■ **Problem details**
Your job is to copy the lines from the material that include "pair".

■ **Material provided**
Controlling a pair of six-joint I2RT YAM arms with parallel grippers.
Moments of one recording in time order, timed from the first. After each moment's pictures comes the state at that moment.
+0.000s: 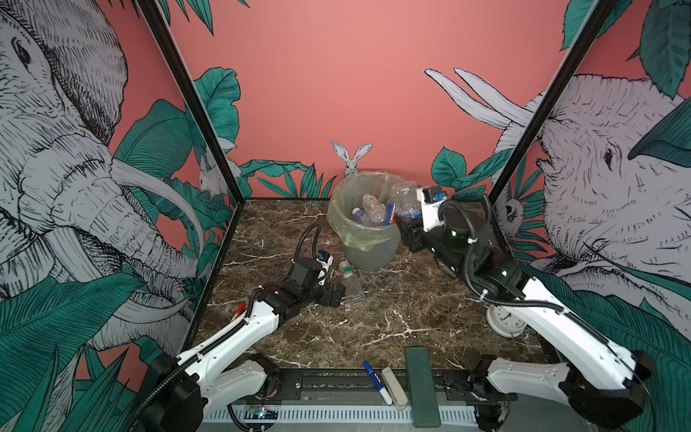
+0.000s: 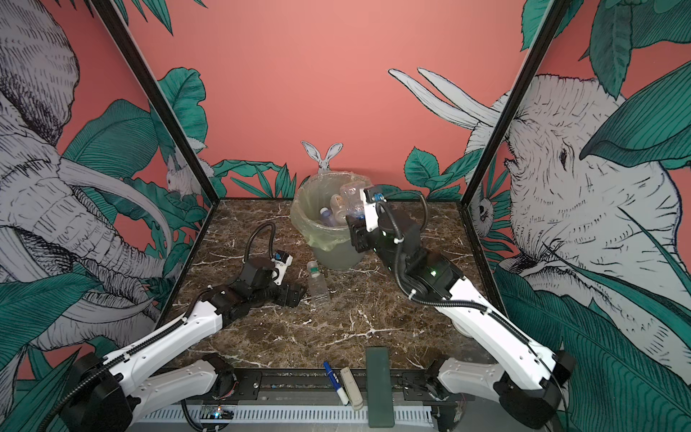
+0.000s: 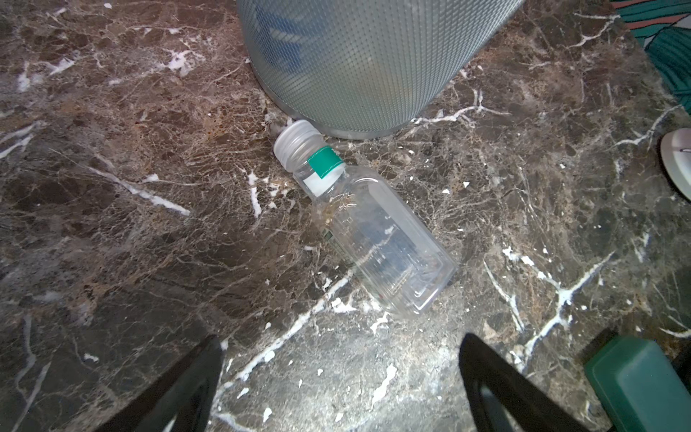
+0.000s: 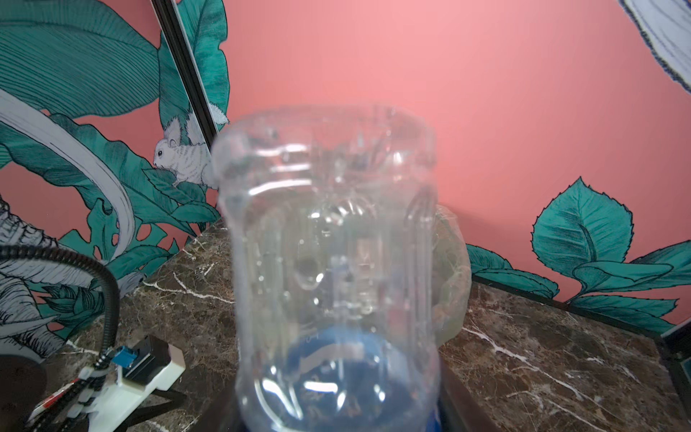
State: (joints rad) left arm -0.63 1.05 0.66 -0.40 0.06 -0.28; right arm 0.81 1.24 1.47 -0.44 0.33 0.09
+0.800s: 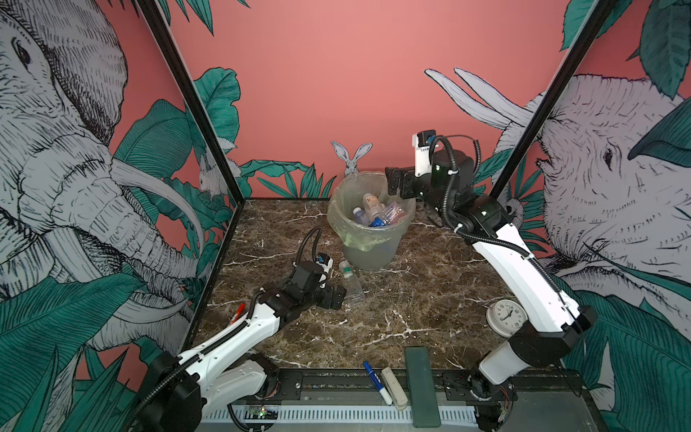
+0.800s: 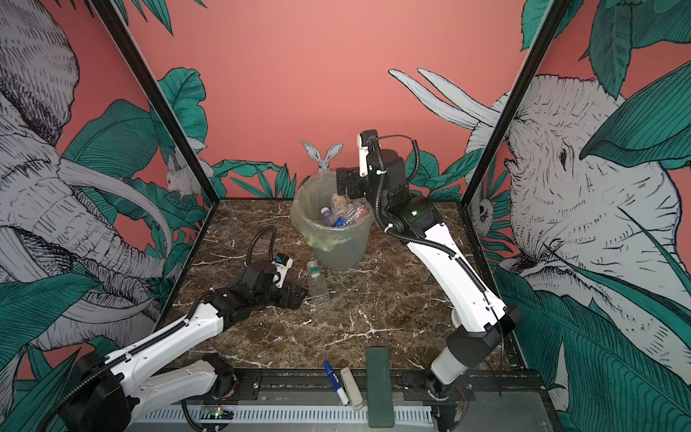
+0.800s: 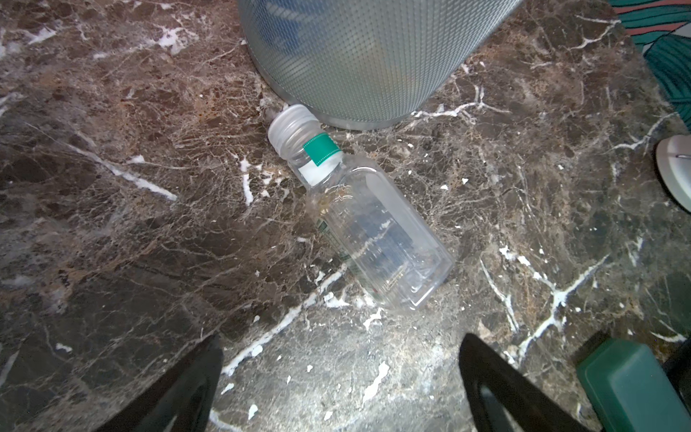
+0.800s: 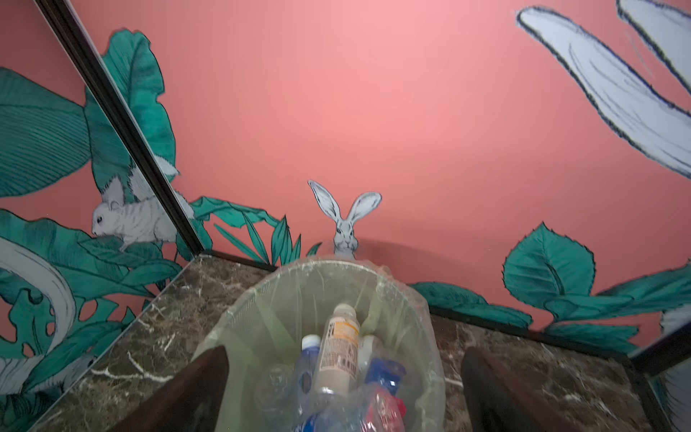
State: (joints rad) left arm -0.66 1.06 0.63 -0.37 0.04 -0.33; right arm 0.65 1.56 1.95 -0.60 0.29 0.12
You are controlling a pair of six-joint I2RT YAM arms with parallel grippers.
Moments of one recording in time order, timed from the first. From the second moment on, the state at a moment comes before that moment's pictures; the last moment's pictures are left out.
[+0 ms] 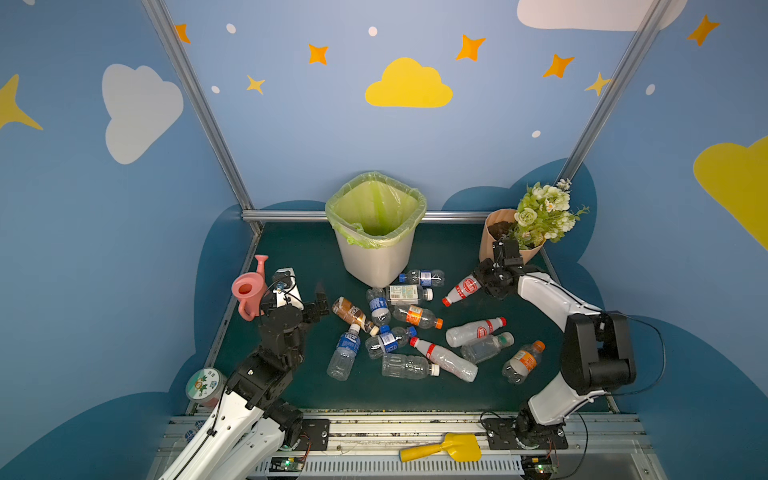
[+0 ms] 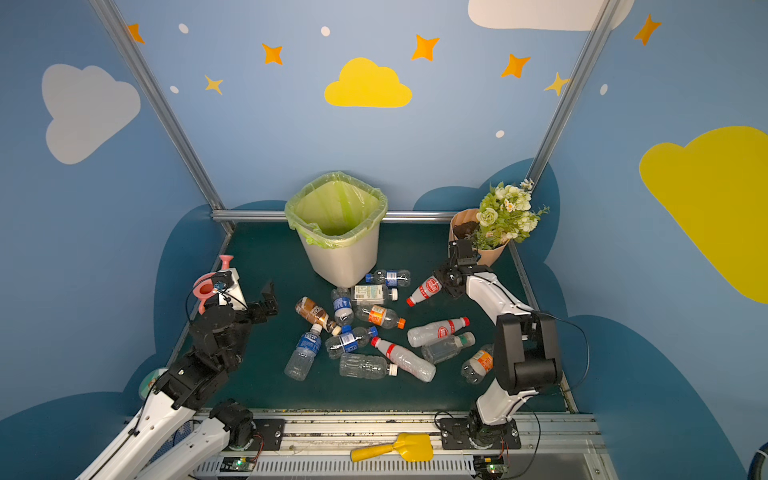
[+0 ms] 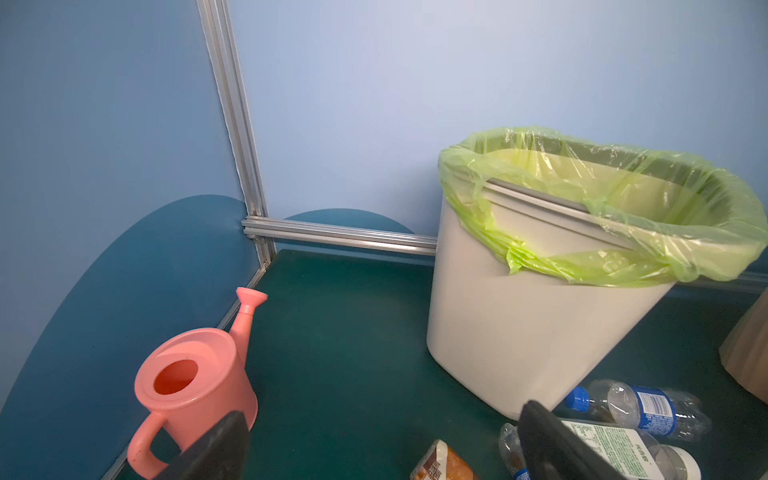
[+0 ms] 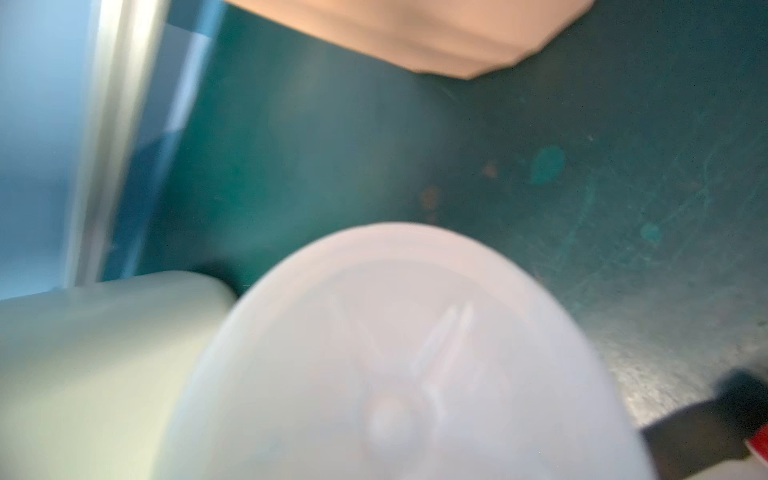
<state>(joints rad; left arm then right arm) -0.50 0.60 0.65 -0.25 -0.63 -0.21 0.19 1.62 1.14 -0.40 -0.06 0.98</state>
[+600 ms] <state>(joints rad) -0.48 0.59 0.57 -0.29 -0.66 -0.34 0.31 1.29 1.38 -0.32 0.01 0.70</state>
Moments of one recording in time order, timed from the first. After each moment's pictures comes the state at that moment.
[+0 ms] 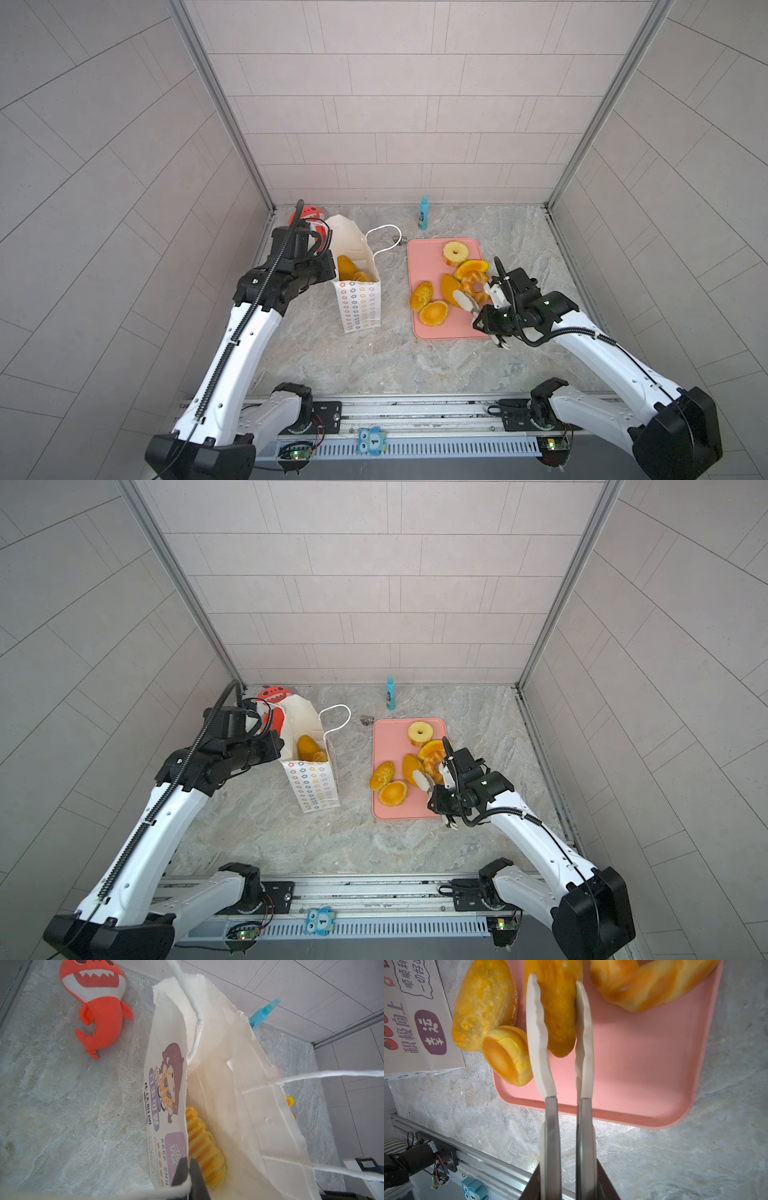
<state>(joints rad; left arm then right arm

■ **Response to the exercise**
Controlling a pair of six-joint I2RT YAM arms with parallel grippers.
You are controlling a pair of six-joint I2RT YAM arms with parallel grippers.

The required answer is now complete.